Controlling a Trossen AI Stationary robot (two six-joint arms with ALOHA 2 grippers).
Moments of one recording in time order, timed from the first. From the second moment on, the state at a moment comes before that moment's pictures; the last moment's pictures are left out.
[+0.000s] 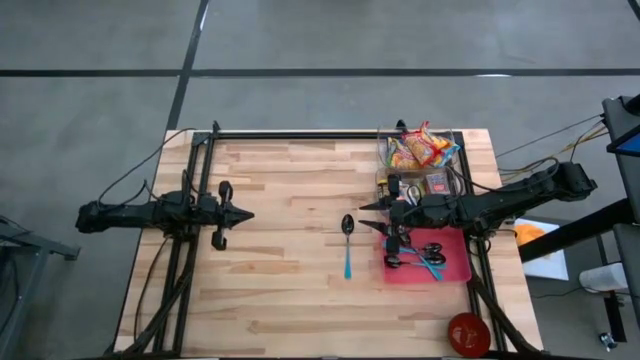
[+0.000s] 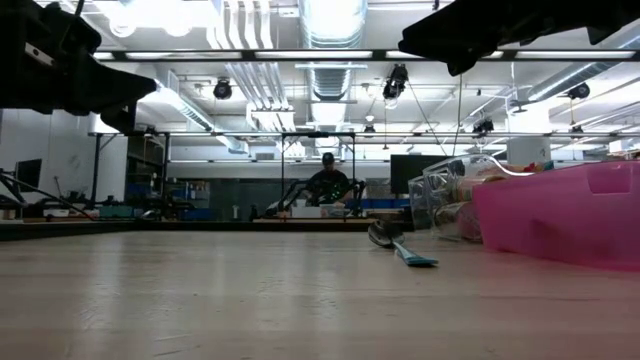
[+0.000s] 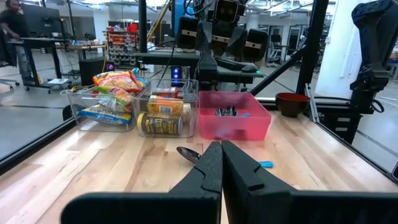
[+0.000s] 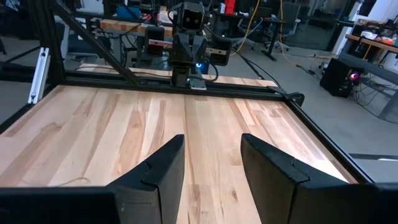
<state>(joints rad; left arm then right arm) -0.02 0.02 0.01 0.01 -0.03 -0.03 0.18 1.10 0.53 0.41 0.28 -0.04</state>
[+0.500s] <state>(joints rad) -0.02 0.02 0.01 0.00 -0.03 -0.03 0.18 1.10 0.54 0.36 0.28 0.44</state>
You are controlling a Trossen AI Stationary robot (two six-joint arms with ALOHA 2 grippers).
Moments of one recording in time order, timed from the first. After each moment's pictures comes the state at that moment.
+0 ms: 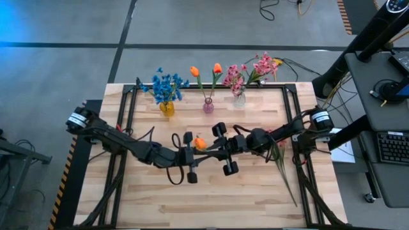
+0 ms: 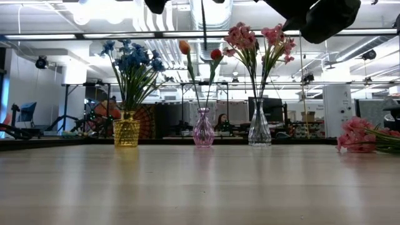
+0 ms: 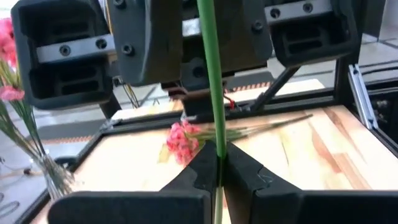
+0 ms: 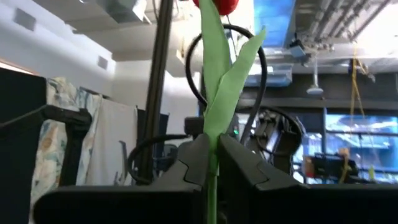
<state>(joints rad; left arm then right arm) -0.40 1.53 0.92 0.47 -0.54 0.12 0.17 1.79 0.88 1.49 -0.14 -0.05</state>
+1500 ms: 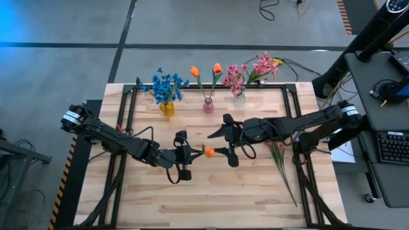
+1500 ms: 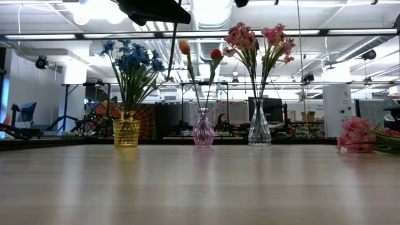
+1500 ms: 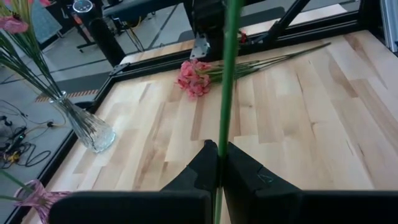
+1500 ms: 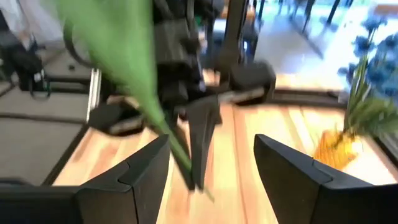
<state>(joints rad) -0.40 1.44 0.92 0.08 -0.59 0.02 0.17 1.43 1.17 -0.03 0.09 0.01</state>
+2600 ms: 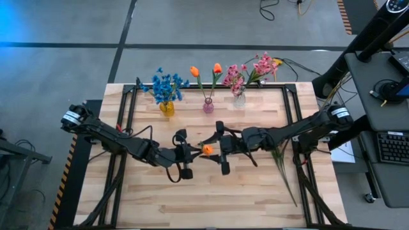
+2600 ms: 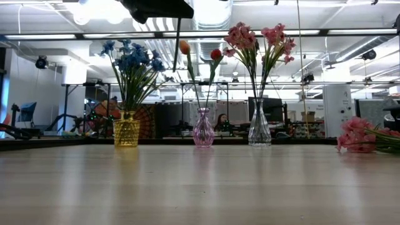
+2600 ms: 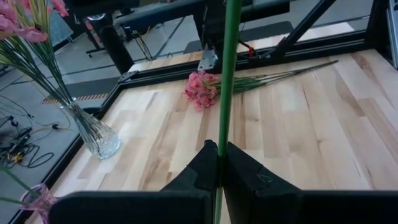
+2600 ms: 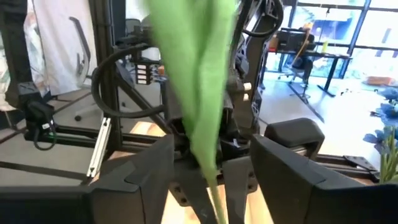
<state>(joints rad) -0.40 1.44 0.92 0.14 -0.62 0.02 0.23 1.55 1.08 0.46 0.11 -0.07</state>
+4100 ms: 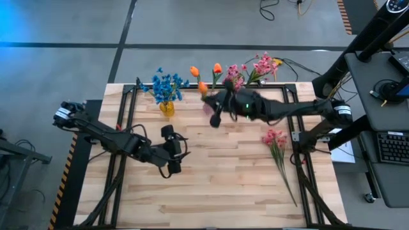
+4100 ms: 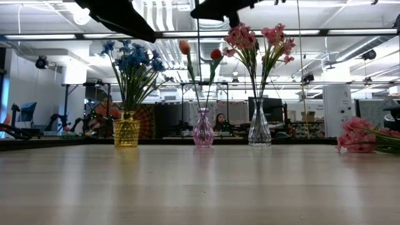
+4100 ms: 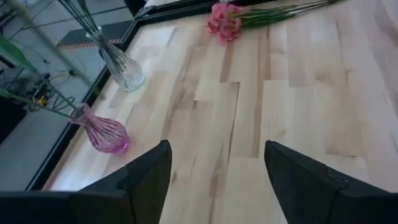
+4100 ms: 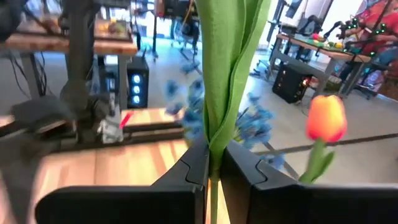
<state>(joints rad) -0.42 1.29 0.91 -0.32 -0.67 -0.18 -0.11 1.52 1.23 0.18 0.26 -0.13</state>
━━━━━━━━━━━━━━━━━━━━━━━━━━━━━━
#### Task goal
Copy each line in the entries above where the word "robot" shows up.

#### Exercise answer
Controlling a Trossen AI Stationary robot (two six-joint arms with ALOHA 2 grippers).
You are controlling a Trossen AI Stationary robot (two six-joint arms with ALOHA 2 grippers).

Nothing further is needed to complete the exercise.